- Born: Rizwan–ul–Haq 4 February 1965 South Kensington, London
- Genres: Rock music
- Occupation: Guitarist
- Instruments: Electric guitar, Acoustic guitar
- Years active: 1991–1995
- Labels: EMI Pakistan, Pepsi Pakistan Inc., Coke Studio
- Formerly of: Vital Signs

= Rizwan-ul-Haq =

Pakistani musician

Rizwan–ul–Haq is a Pakistani guitarist, music composer, and backing vocalist, earning fame as lead guitarist for the acclaimed band, Vital Signs.

==Early life and education==
Rizwan–ul–Haq grew up in Karachi and later Rawalpindi, Pakistan, and achieved his early education from Convent of Jesus and Mary, Karachi and higher education from St. Mary's Academy, Rawalpindi. Before embarking on his career in music, he did his BSC degree in business management from University of Essex, England.

He cites Carlos Santana, Bee Gees, ABBA and Nazia and Zoheb as his major influences during the youth.

==Vital Signs==
After the departure of Salman Ahmad, Rohail Hyatt's childhood friend Rizwan–ul–Haq was asked to join the band as lead guitarist. Back in 1991, Rizwan had just returned from the UK. Eagerly looking for a job, he ran into Rohail Hyatt – the founding member and producer of Pakistan's biggest pop band, Vital Signs. Rizwan left Islamabad for Karachi to join the band and the Signs began work on their third album in Rohail Hyatt's studios, Pyramid Studios, in 1993. The third album Aitebar, which soon outsold its predecessor, Vital Signs 2, was an ultimate success. The Signs then started their nationwide tour and collaborated with Shoaib Mansoor who directed Guitar '93, a compilation of videos of Vital Signs' biggest hits thus far. It shot across the four provinces and was financed by Pepsi Pakistan Inc. Made for PTV, Guitar '93 was an entertaining document of the band's progress as one of the best pop/rock acts in Pakistan.

With the release of Guitar'93, it was Rizwan who gained a lot of publicity and notability, and Signs also played their highest number of concerts in 1993. The biggest took place at the KMC Stadium in Karachi, a mega-concert headlined by the Signs and also consisting of performances from The Milestones, Awaz and the newly formed rock band, Arsh. Former member Salman Ahmad was present in the audience. It was after this concert Rohail first started to show signs of agitation regarding his growing dissatisfaction with Rizwan–ul–Haq's playing and his expenses. The success of Aetibar and Guitar'93 marked a great opportunity for Signs. The Signs marked its very first international tour to US in 1993, becoming the first Pakistan musical act to do so.

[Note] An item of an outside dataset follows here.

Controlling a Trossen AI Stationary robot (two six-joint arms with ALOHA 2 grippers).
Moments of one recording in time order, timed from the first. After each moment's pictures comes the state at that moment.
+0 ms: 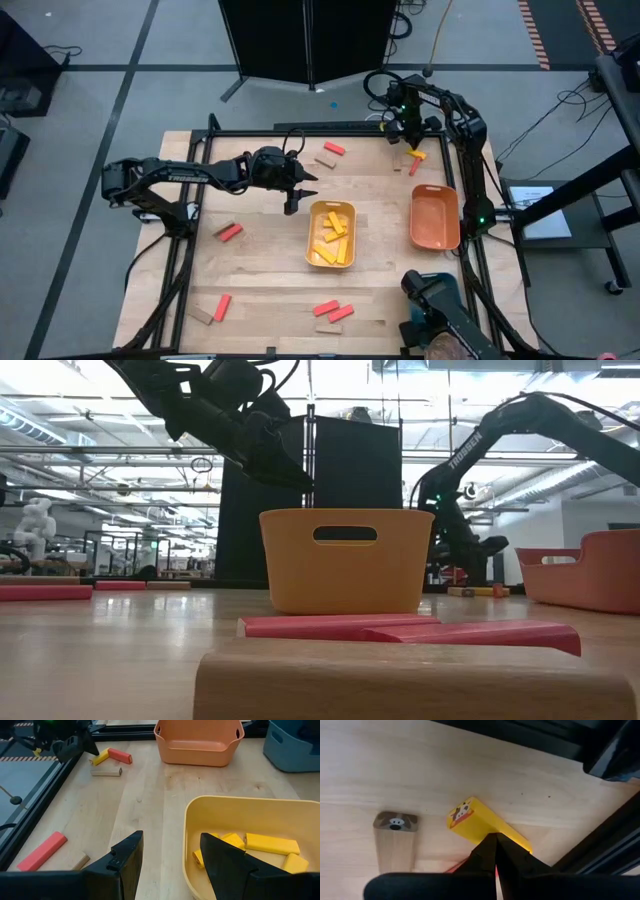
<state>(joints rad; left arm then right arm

In 1994, the band did not extend the contract for its guitarist, Rizwan–ul–Haq, despite his urgings. Rizwan was relieved and, according to Rohail Hyatt, "shown the door" after which Hyatt chose technical guitar whiz Aamir Zaki to become the band's new lead guitarist. When asked about his journey in Vital Signs, Rizwan–ul–Haq said: “I have beautiful memories of my time with the Signs. In fact, I met the love of my life, my wife for the past 27 years, while on a tour with the Signs.”

Though the band's demise was never officially announced, by 1998 when the Signs were offered a deal by Pepsi Pakistan Inc. for another album, Rohail declined, signaling the end of Vital Signs.

==1995–present: Teri Gali and Gemini Studios==

After recording the last album for Vital Signs in 1995, Rizwan–ul–Haq left the band and briefly worked as a music composer and recording producer for the PTV. He soon went solo after the departure from Vital Signs and his solo debut single, Teri Gali, became a hit on MTV India.

Following few moderately received covers, he went on to make tunes for television commercials and sound tracks for the movies. He also found passion in collecting music memorabilias and guitars — a total of 30 vintage Gibson Les Pauls.

In an interview with Alyan Khan, he said:

"Being in Vital Signs was educational in itself; I think I learned more from being in Vital Signs and traveling around the world as a musician than I did spending three years in the university. Life's been good to me and I've no complaints. Allah has been really kind to me and still is very kind to me."